▸ **Try it**
Print out the full material below, exact in every line, with no images included.
****
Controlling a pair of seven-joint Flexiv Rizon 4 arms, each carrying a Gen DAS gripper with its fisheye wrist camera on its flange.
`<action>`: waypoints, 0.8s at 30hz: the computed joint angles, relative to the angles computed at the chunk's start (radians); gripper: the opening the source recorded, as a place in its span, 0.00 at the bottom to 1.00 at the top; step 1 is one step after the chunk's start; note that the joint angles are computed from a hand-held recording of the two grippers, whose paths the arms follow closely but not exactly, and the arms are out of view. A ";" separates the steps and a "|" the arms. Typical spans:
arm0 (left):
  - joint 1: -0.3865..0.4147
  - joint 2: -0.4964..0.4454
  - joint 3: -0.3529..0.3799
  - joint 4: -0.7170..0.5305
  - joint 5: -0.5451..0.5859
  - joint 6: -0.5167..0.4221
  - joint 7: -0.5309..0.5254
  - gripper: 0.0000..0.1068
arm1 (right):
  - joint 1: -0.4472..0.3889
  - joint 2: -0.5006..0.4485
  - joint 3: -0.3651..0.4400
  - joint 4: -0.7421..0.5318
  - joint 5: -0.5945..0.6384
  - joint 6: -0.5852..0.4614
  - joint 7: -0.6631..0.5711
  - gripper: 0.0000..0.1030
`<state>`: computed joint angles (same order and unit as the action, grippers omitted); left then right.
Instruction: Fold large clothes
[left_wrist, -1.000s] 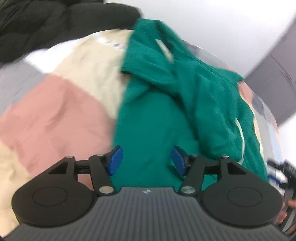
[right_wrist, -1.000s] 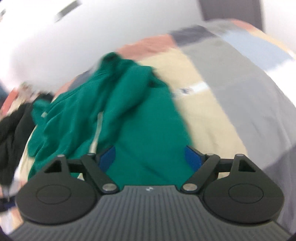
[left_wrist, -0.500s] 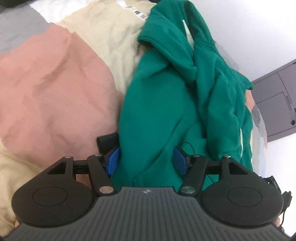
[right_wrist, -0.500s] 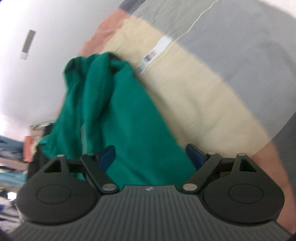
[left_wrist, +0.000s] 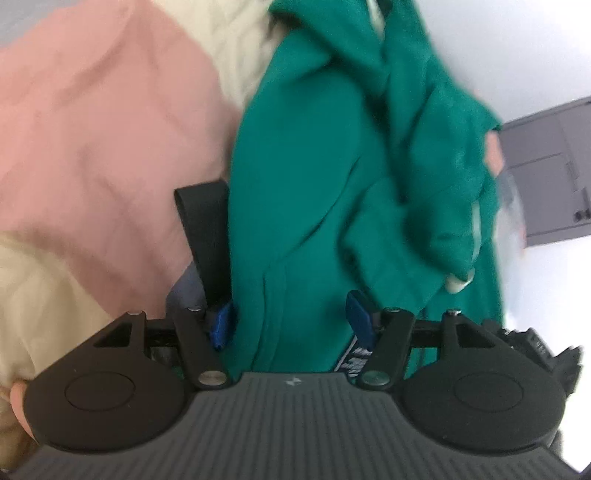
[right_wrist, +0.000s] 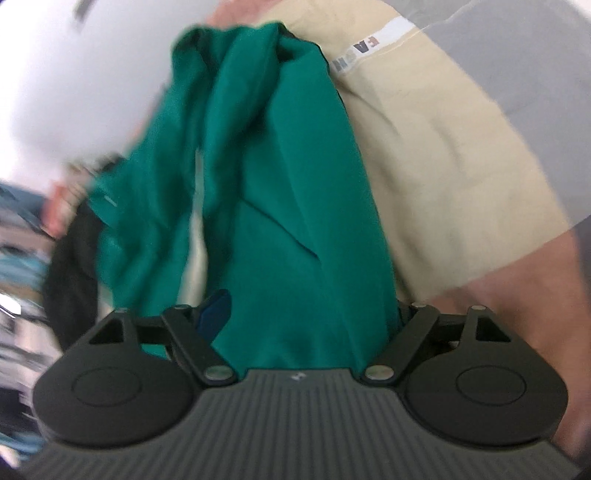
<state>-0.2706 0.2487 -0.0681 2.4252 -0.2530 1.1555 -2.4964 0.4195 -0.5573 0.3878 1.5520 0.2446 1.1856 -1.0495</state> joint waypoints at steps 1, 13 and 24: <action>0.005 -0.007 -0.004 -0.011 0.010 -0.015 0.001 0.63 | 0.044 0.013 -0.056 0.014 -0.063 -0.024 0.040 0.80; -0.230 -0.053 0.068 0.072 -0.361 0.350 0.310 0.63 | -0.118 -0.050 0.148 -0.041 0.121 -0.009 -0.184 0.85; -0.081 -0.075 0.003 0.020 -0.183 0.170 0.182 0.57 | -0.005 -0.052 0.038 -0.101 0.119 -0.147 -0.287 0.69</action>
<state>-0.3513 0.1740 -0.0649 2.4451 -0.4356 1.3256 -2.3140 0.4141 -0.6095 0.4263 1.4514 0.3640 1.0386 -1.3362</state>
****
▸ **Task output**
Controlling a pair of seven-joint Flexiv Rizon 4 arms, each carrying a Gen DAS gripper with its fisheye wrist camera on its flange.
`<action>`: waypoints, 0.8s at 30hz: the computed joint angles, relative to the angles computed at the chunk's start (radians); gripper: the opening the source recorded, as a place in its span, 0.00 at the bottom to 1.00 at the top; step 1 is one step after the chunk's start; note that the joint angles are computed from a hand-held recording of the two grippers, whose paths the arms follow closely but not exactly, and the arms are out of view. A ";" separates the steps and a "|" the arms. Typical spans:
arm0 (left):
  - joint 1: -0.3865..0.4147
  - joint 2: -0.4964..0.4454
  - joint 3: -0.3529..0.3799
  - joint 4: -0.7170..0.5305
  - joint 5: -0.5451..0.5859
  - joint 6: -0.5167..0.4221
  - joint 7: -0.5309..0.5254
  - gripper: 0.0000..0.1068
arm1 (right):
  - joint 1: -0.4472..0.3889
  - joint 2: -0.5006..0.4485
  - joint 3: -0.3651..0.4400
  - joint 4: -0.7421..0.5318
  - joint 5: -0.5945..0.6384
  - joint 6: -0.5852..0.4614
  - joint 7: -0.6631..0.5711
  - gripper: 0.0000..0.1030
`<state>`: computed joint angles (same order and unit as the action, grippers omitted); left then right.
Instruction: Fold large clothes
[left_wrist, -1.000s] 
[right_wrist, -1.000s] 
[left_wrist, -0.500s] 
[right_wrist, -0.500s] 
[left_wrist, +0.000s] 
[right_wrist, +0.000s] 
<state>-0.2706 0.2487 -0.0681 2.4252 -0.2530 1.1555 -2.4964 0.4195 -0.5573 0.3878 1.5520 0.2446 1.1856 -1.0495</state> joint waypoints at steps 1, 13 and 24: <action>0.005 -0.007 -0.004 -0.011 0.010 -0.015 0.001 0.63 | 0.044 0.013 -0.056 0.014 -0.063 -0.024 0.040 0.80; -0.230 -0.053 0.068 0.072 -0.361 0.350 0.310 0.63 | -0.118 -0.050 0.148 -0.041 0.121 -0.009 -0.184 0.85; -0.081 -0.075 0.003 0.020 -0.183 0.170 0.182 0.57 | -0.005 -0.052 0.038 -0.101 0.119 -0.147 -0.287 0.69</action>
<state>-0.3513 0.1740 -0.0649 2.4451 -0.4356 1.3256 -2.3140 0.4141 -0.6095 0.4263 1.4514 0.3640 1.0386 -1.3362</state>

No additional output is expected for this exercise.